她回答:“去公司办完请假手续,抱了我儿子就走。”然后又笑嘻嘻地加了句,“我这趟可是专门回来陪你吃饭的,感动吧?”
电脑是她儿子,这是她给我强调过好多遍的冷笑话了。我一点儿都不诧异,反倒语气淡淡地说:“你在e市的时候,整个北京城里唯一被挂念到的也就只有你儿子了吧?”
“那是,”她顺着我的话就接了下去,“我是写文为生的,当然跟它亲了,再说了,我才刚把它买回来几天啊,这会儿正蜜月期呢。”
我莫名的因为她这句好像偏离了我期待的话而有点儿火,加上酒精的作用,话几乎没经过脑子就冲口而出了:“跟它最亲,那我呢?”
很显然她在那边是愣了一愣的,然后就“扑哧”一笑:“陆小同你说什么呢,小白是我儿子呀。”
一会儿小白一会儿儿子的,我在说什么她到底有没有听?这女人是弱智吗?
我搁了手里的酒杯,有些烦躁地说:“别说那些没要紧的,你是我女朋友这事儿还记着吧?”
她在那边打了个小小的呵欠:“没忘呢。”然后语气中流露出几分浅浅的困倦,调笑着说:“怎么,又有新指示了?”
她慵懒而又不正经的语气让我胸腹中的那股子邪火“噌”的一下就着了。喝醉酒了的我居然那么没风度,劈手就把电话给挂了。
孙少晃着酒杯,在一旁洞若观火地斜睨着我:“又跟媳妇儿吵架哪?”
他这句“媳妇儿”让我想起了晚饭时餐桌对面伉俪情深的那对儿,今晚本就烦躁的心情这下子更是达到了顶点,伸手抓起酒杯一扬脖就全给灌了下去。
瞧着我这十足故意买醉的架势,孙少更加八卦起来:“嘿哥们儿,总该说说今晚到底是怎么了吧!你打电话约我出来喝酒的时候,语气差得可真是让我险些就把电话给摔了。”
我从鼻子里挤出一声冷哼,没接他这个话茬。
又是几杯酒下肚,随手扔在身边沙发上的手机振了起来,我眯眼瞧了瞧,是她。
看着我的冷眼旁观和不作为,孙少笑了:“女人就是得哄着的,甭管你错还是她错!”他抓起手机朝我晃了晃,“你接不接?不接我可就接了。”
我轻蔑地别开了眼,他就把电话接了起来,开腔就是一句娴熟极了的:“弟妹啊——”惹得我握着酒杯的那只手顿时就是一抖。
他和明媚扯了好一会儿,末了挂了电话,转过脸来朝我暧昧极了地说:“说回家了再收拾你呢。
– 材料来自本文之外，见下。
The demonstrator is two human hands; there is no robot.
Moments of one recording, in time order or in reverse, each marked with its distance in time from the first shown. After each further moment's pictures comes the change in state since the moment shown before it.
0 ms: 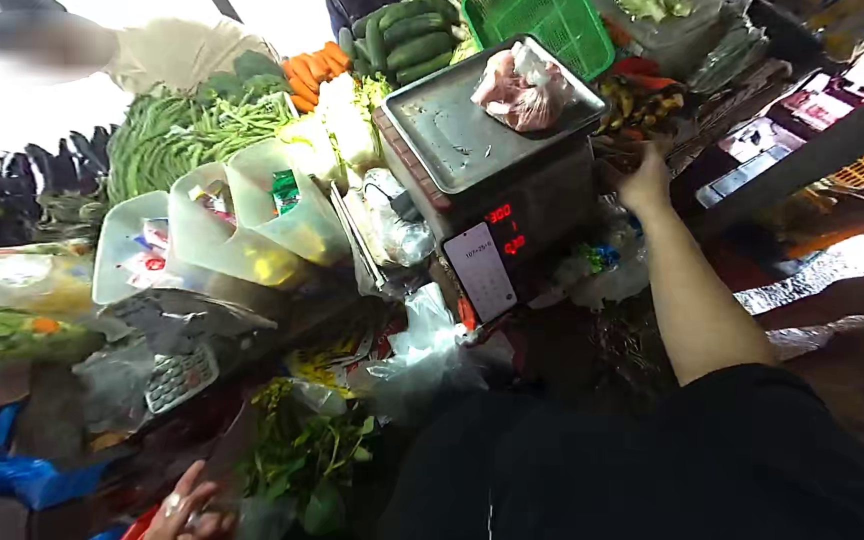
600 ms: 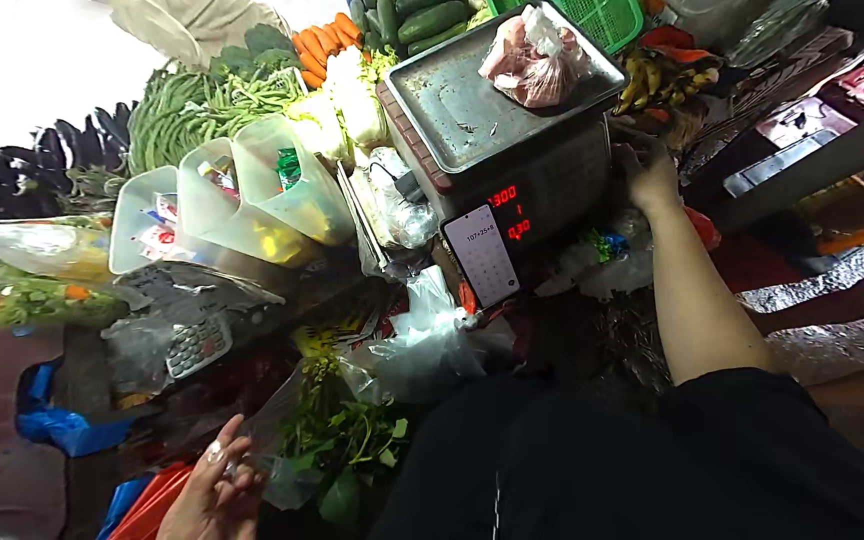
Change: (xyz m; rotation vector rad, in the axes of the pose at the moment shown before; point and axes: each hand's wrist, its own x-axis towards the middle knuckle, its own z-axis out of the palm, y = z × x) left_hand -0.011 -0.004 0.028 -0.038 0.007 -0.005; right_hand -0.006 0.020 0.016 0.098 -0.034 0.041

”
我心下哂然,刚还问我是不是又有什么新指示呢,她倒真是装得敬业。
孙少继续说:“还说不许你开车回家,拜托我把你塞到出租车里去。”
我依旧抿唇冷笑。
“哎!”他抬手朝我肩膀上推了一把,一脸羡慕地笑骂:“妈的这么通情达理的媳妇儿你往哪儿找去啊?别身在福中不知福成吗?”
我垂了眼皮,心底鬼使神差地冒出来一句,她不是通情达理……她是恐怕根本就没那么在意。
“啧啧啧,”捕捉到了我此刻的表情,孙少捂着下巴,一副牙都要酸倒了的德型,“要解释回家朝她解释去,在这儿黯然个什么劲儿啊。”
我一怔。我黯然……了?
孙少摇摇晃晃地起身,过来推搡着我就往包间门口走:“你媳妇儿说得对,真是不能再喝了。”走了两步,他扭脸看向我,“回哪个家?”
我几乎是出于本能地用一种看流氓的眼神看着他。他顿时领悟了,不由得大惊失色:“不,不会吧,这么久都还没……”
他的话被我一个冷眼截住,到了嘴边硬生生地转成了:“你们不会还停留在拉拉小手亲亲小嘴的层次……吧?”